## Data provided

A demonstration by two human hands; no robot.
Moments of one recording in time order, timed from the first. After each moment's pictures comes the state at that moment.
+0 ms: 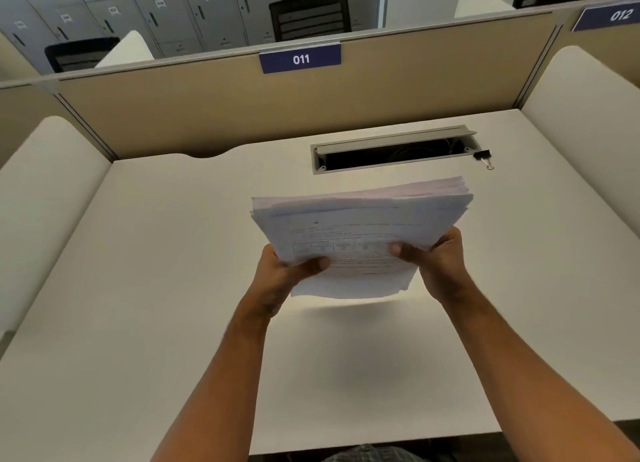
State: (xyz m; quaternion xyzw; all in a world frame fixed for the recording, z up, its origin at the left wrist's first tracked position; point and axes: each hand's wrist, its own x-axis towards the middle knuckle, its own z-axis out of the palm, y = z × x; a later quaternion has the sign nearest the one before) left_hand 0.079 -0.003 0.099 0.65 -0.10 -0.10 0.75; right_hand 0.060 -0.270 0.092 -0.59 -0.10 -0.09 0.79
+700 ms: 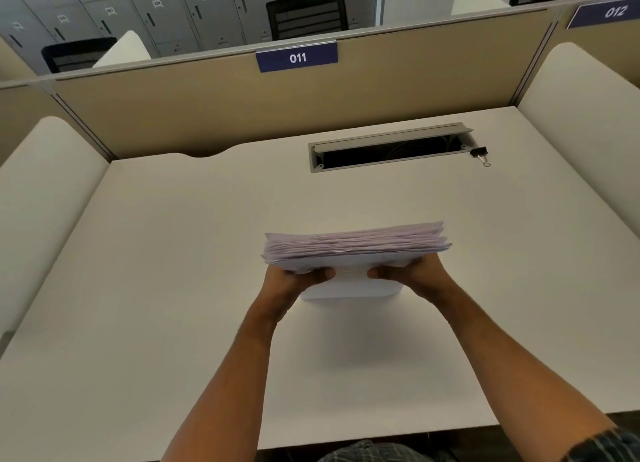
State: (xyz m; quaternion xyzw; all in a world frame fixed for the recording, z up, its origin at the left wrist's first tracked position) left_hand 0.073 -0.007 0.068 0.68 -0.06 -0.11 0.72; right_hand 0.059 -0.271 0.055 -0.70 -0.03 0.01 0.72
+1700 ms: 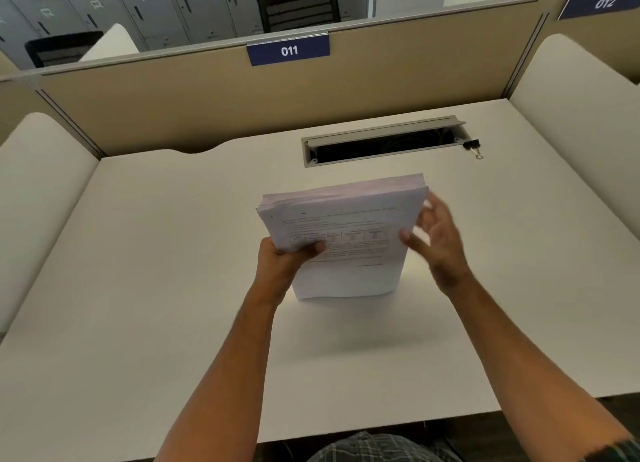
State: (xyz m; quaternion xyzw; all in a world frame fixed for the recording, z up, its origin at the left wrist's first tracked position) left_hand 0.085 -0.018 0.081 0.68 -0.03 -0.04 0.73; right_hand 0.052 -0.298 0.073 -0.72 0.00 -0.10 0.68
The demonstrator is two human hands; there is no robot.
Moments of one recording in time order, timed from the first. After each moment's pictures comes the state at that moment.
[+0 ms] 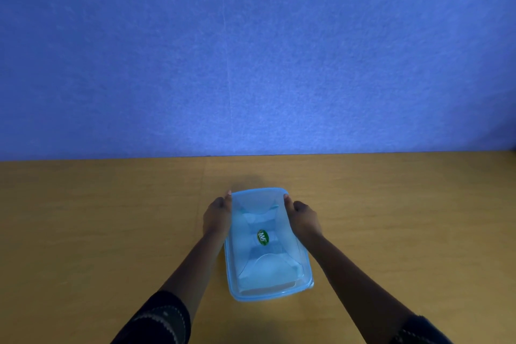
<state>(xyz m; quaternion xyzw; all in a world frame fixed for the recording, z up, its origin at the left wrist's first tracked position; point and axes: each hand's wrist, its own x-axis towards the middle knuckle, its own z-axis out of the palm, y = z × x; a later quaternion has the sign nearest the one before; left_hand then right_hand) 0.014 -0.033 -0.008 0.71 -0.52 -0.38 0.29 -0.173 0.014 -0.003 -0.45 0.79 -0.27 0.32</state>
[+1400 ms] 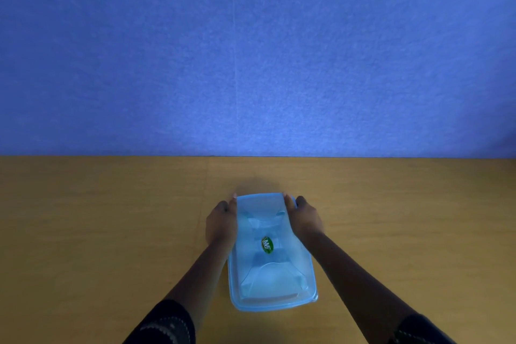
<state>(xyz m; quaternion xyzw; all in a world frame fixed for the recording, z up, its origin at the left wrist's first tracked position) 0.010 -0.022 -0.001 0.73 -0.49 -0.35 0.31 -0.166 -0.002 0.004 -0.48 0.80 -0.22 0.29</state>
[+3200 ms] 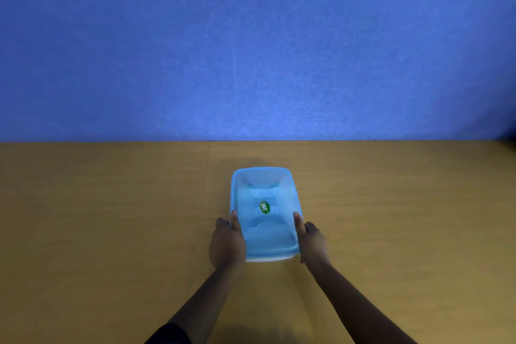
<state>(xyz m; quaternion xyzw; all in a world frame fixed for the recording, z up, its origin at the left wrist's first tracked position) 0.007 0.098 0.007 0.79 -0.46 -0.30 0.26 -0.151 0.131 -0.004 -0.37 0.79 -0.32 0.36</state>
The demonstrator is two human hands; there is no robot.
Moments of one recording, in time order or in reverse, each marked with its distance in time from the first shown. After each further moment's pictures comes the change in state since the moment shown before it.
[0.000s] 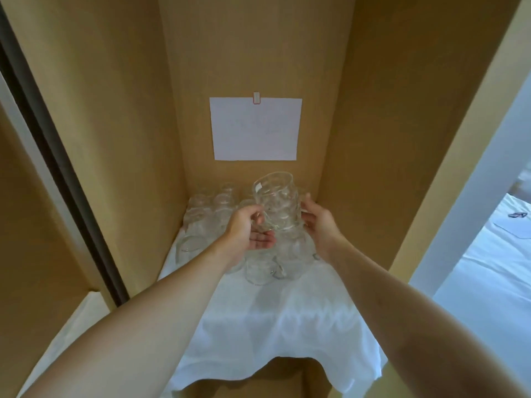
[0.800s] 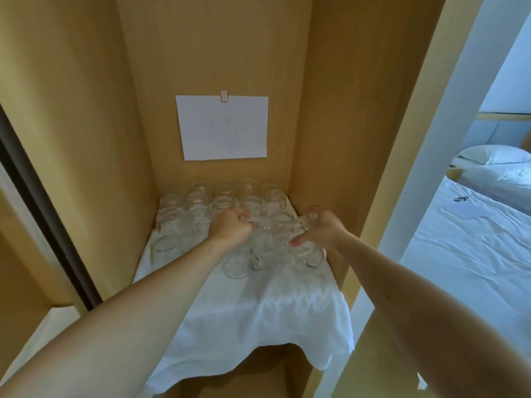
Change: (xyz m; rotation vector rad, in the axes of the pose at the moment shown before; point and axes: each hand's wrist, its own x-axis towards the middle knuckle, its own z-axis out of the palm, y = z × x) left_hand 0.013 -0.018 0.008 0.913 0.085 0.319; right_hand -0.048 -0.024 -0.064 -1.063 0.136 0.004
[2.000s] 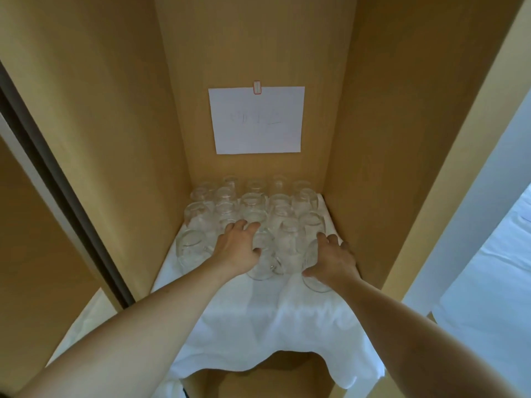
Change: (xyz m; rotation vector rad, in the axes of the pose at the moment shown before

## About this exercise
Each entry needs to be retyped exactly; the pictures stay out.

## Written solution
A demonstration by two human hands; no robot.
Moments of one recording in time order, timed from the first. After each moment's pictures comes the state at that moment.
+0 ms: 
State: (xyz m; quaternion xyzw; all in a world frame fixed for the recording, z up, its origin at the left wrist's first tracked position; point and axes: each hand's wrist, its own x-axis towards the middle knuckle, its own z-axis out of the palm, y = z × x; a later quaternion has the sign nearest the one before) left_hand 0.079 -0.003 0.099 0.65 -0.10 -0.10 0.75; right_hand 0.060 -0.270 0.092 -0.59 -0.10 -0.09 0.79
+700 ms: 
State: (xyz m; quaternion xyzw; all in a world frame fixed for the recording, z up, its origin at the left wrist's first tracked position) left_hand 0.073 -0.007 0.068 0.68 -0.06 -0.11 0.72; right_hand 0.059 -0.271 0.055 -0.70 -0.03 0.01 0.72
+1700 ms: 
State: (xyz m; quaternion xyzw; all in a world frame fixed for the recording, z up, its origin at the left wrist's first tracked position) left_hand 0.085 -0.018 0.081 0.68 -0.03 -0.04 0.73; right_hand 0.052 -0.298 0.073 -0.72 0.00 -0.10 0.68
The demonstrator is two human hands; there is no robot.
Moments of one recording in time order, timed from the first. After each moment's pictures comes the state at that moment.
[+0 ms] 
<state>(xyz m; quaternion xyzw; all in a world frame fixed for the recording, z up, its origin at the left wrist's first tracked position; point and axes: each hand's wrist, its own x-axis towards the middle knuckle, its own z-axis out of the palm, y = z × x; a later quaternion has the sign nearest the one before; left_hand then right_hand) 0.014 -0.033 -0.008 0.71 -0.52 -0.38 0.29 -0.173 0.014 -0.003 -0.45 0.79 -0.27 0.32</state>
[+1400 ms] 
<state>(xyz m; quaternion xyzw; all in a world frame fixed for the recording, z up, its origin at the left wrist's first tracked position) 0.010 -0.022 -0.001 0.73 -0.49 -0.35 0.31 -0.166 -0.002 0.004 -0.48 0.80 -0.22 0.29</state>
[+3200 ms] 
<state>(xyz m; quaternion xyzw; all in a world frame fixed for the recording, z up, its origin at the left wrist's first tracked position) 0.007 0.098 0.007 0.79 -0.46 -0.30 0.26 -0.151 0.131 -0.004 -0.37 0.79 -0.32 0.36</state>
The demonstrator is two human hands; there is no robot.
Moments of one recording, in time order or in reverse, each marked with its distance in time from the first shown. After each further moment's pictures comes the change in state since the moment shown before it.
[0.000s] 
[0.800s] 
Change: (xyz m; rotation vector rad, in the axes of the pose at the moment shown before; point and axes: each hand's wrist, its own x-axis towards the middle knuckle, its own z-axis out of the palm, y = z × x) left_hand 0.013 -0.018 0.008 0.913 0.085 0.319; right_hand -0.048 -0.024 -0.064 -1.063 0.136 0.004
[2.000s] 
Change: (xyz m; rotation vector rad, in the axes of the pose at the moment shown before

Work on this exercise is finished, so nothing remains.